• _WHAT TO WORK ON_: Each entry that follows is to be copied exactly, minus any pictures.

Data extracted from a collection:
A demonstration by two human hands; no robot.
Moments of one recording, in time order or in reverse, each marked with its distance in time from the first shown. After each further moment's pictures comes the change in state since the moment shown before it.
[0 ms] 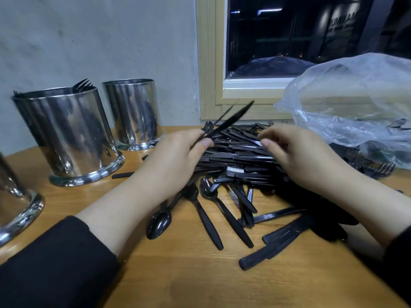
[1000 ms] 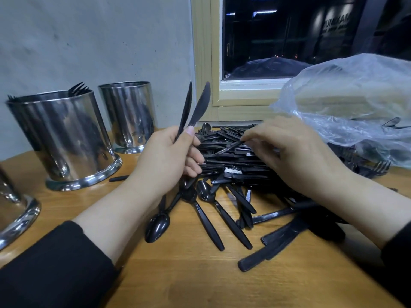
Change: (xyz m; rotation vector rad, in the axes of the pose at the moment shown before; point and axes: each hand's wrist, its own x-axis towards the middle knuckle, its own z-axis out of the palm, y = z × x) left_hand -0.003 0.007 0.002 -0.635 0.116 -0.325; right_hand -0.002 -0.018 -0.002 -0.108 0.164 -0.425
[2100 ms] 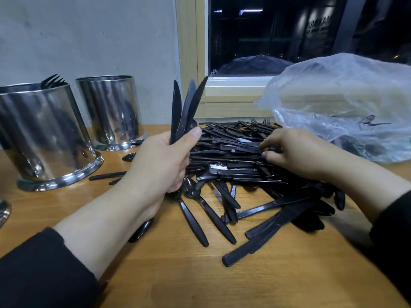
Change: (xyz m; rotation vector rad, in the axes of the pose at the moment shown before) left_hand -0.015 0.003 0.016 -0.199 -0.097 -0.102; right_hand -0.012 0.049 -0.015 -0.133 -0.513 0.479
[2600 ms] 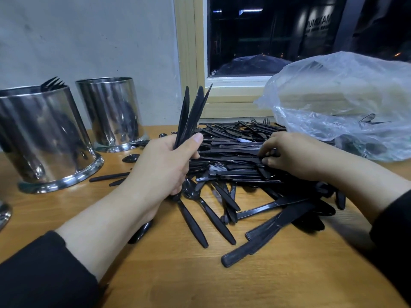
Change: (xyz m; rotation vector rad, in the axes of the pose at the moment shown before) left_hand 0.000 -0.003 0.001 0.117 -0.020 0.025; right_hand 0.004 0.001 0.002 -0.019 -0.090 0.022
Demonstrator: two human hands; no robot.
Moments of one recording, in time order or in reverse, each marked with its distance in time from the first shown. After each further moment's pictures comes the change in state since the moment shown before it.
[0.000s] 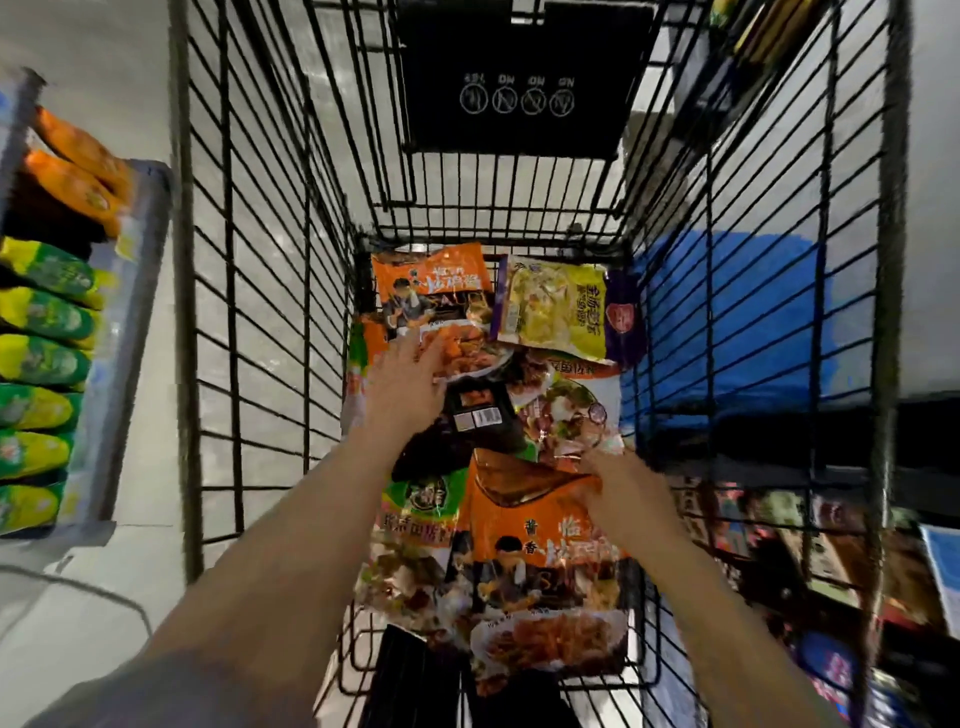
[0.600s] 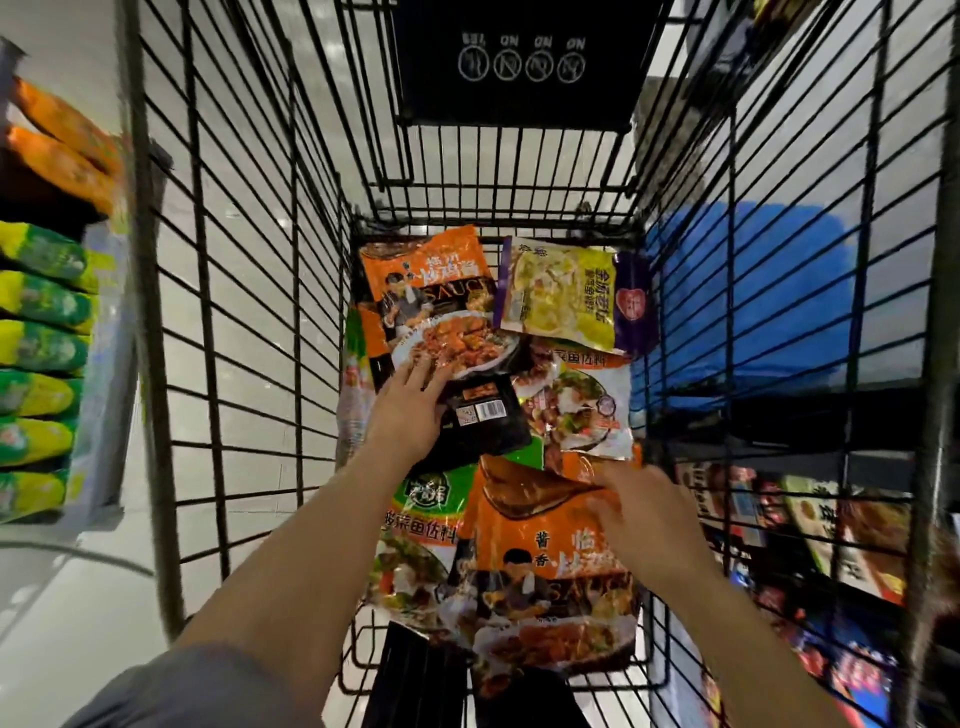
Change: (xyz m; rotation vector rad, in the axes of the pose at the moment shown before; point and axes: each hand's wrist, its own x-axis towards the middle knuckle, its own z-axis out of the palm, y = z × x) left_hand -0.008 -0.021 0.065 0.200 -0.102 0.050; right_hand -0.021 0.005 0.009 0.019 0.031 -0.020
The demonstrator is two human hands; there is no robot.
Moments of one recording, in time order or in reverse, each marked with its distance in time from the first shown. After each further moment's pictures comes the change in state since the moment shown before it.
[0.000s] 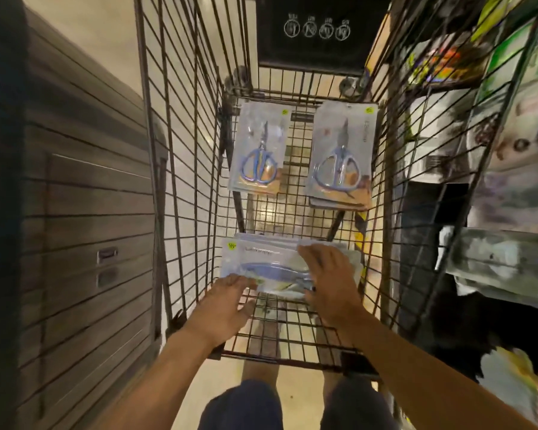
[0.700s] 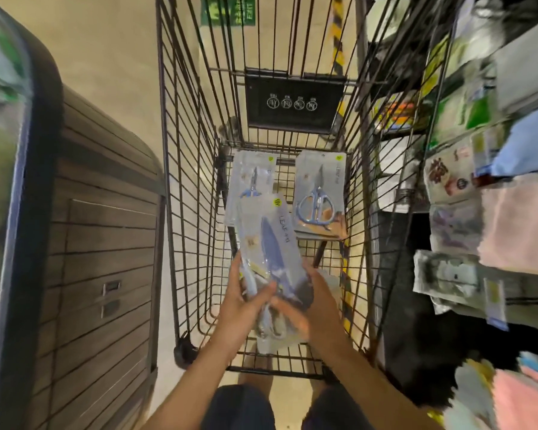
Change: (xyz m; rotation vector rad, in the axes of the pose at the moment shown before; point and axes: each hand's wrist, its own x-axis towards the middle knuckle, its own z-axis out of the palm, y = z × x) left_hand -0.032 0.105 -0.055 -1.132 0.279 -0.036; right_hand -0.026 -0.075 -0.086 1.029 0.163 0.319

• _THE COMPLETED TASK_:
A demonstration by two human hands; no robot.
Moments of one recording, in time order or in reverse, each marked with its distance in time from the first shown. After each further moment's pictures comes the change in state since the moment shown before it.
[0 ms] 
[1000 ms] 
Change: (xyz m; rotation vector rad, in the axes of the pose at the moment shown before; point and axes: each hand's wrist, its own x-axis towards the middle knuckle, its own z-axis out of the palm, y = z × x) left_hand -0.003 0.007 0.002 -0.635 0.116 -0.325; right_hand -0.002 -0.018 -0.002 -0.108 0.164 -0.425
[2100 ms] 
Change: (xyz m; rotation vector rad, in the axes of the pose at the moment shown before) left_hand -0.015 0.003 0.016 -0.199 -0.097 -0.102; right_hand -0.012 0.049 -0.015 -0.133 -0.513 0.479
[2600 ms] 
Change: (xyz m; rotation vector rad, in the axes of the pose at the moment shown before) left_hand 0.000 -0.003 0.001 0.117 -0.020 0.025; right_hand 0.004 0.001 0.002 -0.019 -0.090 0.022
Demonstrator: two human hands; no robot.
Moments of one recording, in time order or in reverse, each marked with its distance in time from the first shown. After each further moment's pictures comes the change in state since the moment shown before it.
[0.000s] 
[0.600s] 
Change: (xyz m; rotation vector rad, in the axes of the pose at the moment shown before; point and axes: each hand's wrist, its own x-axis towards the middle knuckle, its own z-axis out of the palm, y = z × x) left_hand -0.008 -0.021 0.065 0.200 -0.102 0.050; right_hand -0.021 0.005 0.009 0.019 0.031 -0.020
The demonstrator is two human hands; there is no robot.
Moments of one recording, in time order or in reverse, each marked with its distance in time from the first shown. After each further moment's pictures comes the change in state since the moment shown before it.
[0.000s] 
[0.700s] 
Change: (xyz m; rotation vector rad, in the axes of the pose at the moment shown before; point and axes: each hand's wrist, its own x-axis towards the middle knuckle, its own z-axis out of the palm, y = z × x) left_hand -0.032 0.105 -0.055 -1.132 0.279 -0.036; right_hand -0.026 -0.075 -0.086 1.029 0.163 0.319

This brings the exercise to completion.